One was a printout of an email, from [email protected]. A search in the database of Fleet Street stories quickly established that Ross Hindley was a news reporter at the
News of the World
. It had been sent to [email protected]. That proved to be the email address of Glenn Mulcaire. It was headed ‘
TRANSCRIPT FOR NEVILLE: WEDNESDAY JUNE 29 2005
’. Checking the database of Fleet Street stories, I found that there was only one Neville on the
News of the World
– Neville Thurlbeck, the chief reporter, who had also shown up as a customer of Steve Whittamore. There then followed the transcripts of thirty-five voicemail messages which had been left on the mobile phones of Gordon Taylor and his legal adviser, Jo Armstrong. This was straightforward evidence which suggested that at least two other reporters from the
News of the World
had been involved in handling illegally intercepted voicemail. It gave the lie to the official version – the claim by the
News of the World
and by Rupert Murdoch’s executives and by Scotland Yard and by the Press Complaints Commission – that the ‘rogue reporter’ Clive Goodman had been the only person on the paper who knew about it.

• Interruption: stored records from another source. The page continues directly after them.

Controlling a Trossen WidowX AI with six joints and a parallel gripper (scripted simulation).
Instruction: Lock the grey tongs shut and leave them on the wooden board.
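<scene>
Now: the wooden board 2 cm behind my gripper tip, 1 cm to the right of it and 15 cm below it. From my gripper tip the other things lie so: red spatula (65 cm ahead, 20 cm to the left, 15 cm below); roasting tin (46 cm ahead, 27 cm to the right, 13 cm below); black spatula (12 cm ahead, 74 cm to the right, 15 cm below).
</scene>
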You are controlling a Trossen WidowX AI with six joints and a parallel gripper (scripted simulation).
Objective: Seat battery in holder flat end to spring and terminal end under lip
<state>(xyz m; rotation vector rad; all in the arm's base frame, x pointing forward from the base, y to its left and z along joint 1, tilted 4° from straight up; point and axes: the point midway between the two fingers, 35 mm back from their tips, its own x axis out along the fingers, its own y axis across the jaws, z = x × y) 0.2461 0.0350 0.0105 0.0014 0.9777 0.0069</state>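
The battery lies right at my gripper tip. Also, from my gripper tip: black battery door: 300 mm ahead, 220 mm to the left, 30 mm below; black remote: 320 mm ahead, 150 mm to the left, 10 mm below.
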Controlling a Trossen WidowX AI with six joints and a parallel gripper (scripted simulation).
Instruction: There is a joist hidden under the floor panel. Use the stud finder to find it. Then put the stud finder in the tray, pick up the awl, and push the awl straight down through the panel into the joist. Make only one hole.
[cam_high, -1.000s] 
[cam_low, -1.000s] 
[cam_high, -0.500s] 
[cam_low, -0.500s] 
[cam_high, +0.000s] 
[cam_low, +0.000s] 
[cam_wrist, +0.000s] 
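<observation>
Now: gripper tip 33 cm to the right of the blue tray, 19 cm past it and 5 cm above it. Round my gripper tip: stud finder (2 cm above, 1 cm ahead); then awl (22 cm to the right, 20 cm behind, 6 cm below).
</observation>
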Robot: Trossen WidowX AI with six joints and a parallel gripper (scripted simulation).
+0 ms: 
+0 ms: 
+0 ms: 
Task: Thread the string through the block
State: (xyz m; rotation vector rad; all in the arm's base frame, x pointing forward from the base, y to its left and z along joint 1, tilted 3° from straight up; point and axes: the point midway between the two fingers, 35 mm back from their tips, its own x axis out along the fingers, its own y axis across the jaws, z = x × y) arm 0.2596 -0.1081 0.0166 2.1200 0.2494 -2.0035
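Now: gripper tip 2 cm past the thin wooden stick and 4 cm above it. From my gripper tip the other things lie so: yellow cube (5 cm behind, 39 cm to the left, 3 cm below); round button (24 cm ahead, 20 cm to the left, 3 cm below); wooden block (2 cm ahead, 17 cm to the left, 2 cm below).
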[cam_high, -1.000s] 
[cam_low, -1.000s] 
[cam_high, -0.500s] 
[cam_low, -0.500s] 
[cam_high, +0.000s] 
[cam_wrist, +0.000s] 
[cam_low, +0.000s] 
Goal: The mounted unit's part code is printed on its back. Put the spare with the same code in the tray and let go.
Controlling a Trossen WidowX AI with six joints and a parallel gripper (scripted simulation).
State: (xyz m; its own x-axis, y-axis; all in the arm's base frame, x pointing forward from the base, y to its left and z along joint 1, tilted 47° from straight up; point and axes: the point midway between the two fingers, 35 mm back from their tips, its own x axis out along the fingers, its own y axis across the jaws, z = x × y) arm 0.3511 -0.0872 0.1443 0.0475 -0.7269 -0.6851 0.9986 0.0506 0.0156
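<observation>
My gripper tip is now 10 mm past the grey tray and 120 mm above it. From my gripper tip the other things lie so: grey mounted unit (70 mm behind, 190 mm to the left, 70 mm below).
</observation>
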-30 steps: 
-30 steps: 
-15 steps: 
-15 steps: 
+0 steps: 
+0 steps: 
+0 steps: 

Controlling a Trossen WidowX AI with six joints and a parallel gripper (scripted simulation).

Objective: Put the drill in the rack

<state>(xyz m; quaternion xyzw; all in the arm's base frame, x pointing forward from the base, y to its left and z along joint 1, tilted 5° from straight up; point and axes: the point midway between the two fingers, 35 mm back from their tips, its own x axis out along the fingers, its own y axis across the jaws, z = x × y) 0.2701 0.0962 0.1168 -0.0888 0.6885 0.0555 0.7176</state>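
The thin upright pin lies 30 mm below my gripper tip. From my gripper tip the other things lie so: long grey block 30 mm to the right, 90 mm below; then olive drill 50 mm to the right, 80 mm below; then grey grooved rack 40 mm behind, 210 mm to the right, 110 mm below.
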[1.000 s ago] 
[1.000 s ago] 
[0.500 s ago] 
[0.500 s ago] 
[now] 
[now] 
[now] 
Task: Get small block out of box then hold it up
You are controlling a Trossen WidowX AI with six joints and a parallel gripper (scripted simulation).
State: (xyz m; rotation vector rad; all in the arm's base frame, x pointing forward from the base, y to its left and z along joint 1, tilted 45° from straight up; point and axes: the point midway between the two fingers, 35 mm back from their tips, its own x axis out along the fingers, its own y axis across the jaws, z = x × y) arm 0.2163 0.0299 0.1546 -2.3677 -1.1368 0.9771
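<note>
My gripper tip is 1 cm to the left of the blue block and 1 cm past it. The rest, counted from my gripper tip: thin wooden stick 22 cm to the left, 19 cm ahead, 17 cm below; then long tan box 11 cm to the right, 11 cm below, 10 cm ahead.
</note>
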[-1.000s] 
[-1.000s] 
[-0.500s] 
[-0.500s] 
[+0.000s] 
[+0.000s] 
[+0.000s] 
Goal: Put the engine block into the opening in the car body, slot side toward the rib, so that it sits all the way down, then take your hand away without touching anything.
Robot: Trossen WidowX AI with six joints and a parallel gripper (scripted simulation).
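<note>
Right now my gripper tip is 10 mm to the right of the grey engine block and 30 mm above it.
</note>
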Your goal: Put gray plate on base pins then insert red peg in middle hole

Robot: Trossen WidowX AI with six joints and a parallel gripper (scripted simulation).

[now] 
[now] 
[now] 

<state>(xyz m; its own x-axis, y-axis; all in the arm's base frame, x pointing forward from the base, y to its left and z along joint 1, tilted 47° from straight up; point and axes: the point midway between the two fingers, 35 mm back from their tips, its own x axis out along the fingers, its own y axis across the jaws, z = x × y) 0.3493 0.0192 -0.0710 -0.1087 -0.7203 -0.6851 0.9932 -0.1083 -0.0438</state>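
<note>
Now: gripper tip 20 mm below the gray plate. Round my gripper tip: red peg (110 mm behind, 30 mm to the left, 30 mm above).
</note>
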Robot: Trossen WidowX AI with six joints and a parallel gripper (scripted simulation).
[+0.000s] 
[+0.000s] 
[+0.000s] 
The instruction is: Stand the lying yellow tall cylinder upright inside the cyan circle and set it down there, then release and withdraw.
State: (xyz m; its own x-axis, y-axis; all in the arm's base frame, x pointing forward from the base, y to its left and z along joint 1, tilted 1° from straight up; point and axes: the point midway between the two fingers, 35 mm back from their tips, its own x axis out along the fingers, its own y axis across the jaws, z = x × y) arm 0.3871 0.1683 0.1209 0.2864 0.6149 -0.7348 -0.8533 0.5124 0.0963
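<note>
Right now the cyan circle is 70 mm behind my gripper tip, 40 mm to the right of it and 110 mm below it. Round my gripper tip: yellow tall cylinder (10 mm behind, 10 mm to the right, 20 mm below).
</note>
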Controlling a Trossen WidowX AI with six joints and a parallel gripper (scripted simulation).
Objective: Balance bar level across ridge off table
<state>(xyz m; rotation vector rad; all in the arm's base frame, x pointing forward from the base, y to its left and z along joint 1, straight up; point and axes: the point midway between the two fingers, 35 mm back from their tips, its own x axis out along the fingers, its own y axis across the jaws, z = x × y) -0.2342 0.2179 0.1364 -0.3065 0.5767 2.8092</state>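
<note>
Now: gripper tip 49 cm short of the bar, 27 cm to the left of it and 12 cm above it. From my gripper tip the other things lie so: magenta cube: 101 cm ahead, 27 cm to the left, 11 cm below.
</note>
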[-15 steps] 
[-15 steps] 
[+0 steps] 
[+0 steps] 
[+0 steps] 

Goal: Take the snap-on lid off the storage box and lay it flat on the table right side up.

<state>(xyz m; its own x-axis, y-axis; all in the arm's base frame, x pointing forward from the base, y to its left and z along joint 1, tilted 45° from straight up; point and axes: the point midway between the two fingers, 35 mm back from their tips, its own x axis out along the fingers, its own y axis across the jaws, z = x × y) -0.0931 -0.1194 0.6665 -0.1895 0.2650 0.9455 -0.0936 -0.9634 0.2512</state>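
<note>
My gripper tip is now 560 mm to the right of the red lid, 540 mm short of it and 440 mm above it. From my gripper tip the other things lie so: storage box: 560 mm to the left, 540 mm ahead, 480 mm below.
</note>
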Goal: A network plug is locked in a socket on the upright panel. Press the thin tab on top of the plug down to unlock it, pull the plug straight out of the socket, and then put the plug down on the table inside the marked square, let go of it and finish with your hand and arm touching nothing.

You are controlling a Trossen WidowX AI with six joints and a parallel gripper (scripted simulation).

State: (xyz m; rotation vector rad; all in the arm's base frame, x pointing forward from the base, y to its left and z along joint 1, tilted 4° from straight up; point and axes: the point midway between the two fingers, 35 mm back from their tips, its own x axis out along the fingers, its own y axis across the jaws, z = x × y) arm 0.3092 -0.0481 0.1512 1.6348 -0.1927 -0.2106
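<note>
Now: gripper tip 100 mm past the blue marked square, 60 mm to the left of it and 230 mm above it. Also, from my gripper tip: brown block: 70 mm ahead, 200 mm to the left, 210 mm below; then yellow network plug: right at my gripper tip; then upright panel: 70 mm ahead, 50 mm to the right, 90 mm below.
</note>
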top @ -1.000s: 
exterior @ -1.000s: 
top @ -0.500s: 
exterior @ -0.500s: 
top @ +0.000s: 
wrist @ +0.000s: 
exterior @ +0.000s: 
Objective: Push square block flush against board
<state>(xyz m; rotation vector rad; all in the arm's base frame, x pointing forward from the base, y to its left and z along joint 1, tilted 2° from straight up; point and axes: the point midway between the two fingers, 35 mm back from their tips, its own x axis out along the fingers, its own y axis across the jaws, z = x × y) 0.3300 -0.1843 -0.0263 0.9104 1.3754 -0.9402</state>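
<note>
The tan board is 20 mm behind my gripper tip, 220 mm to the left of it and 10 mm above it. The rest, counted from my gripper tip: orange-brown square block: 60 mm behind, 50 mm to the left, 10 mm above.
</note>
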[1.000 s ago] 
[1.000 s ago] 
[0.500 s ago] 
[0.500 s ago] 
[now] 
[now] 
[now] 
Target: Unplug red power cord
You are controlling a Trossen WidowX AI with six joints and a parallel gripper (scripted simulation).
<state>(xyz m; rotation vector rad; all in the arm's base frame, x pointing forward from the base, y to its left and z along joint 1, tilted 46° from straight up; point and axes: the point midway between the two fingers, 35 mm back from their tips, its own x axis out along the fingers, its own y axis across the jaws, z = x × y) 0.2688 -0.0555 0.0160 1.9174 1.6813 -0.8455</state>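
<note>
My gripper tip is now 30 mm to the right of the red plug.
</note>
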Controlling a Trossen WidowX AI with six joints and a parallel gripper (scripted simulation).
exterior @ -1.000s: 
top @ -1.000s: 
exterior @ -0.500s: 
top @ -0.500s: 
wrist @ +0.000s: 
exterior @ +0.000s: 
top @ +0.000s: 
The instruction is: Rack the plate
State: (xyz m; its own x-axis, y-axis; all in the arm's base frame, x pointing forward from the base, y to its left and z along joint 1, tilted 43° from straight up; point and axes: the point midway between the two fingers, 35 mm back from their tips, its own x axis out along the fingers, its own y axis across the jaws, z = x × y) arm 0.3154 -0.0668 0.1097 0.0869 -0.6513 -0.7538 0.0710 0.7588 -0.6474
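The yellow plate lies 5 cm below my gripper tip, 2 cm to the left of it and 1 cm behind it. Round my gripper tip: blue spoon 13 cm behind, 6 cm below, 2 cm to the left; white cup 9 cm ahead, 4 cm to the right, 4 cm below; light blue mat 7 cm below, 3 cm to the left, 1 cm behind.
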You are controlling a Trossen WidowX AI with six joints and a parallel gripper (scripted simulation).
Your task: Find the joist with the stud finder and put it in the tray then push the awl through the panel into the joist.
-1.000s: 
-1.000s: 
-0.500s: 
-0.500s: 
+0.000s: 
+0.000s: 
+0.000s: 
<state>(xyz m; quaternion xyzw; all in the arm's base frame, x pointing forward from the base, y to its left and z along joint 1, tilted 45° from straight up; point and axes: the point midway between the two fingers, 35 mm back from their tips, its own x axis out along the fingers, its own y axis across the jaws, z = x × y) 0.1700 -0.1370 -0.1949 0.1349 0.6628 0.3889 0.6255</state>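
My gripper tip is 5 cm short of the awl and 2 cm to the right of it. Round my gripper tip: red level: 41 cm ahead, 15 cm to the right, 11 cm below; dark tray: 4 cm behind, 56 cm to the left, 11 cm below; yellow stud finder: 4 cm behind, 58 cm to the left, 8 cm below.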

A second document was also highly suspicious – a contract signed by the assistant editor, Greg Miskiw, in February 2005, i.e. four months before Hindley’s email was sent, offering Glenn Mulcaire a payment of £7,000 if he brought in a particularly hostile story about Gordon Taylor, which was outlined in the contract. What was most suspicious about the document was that it had been drawn up using one of Mulcaire’s false names, Paul Williams. Why would an assistant editor sign a contract with somebody who was using a false name? Because he was commissioning illegal activity, perhaps?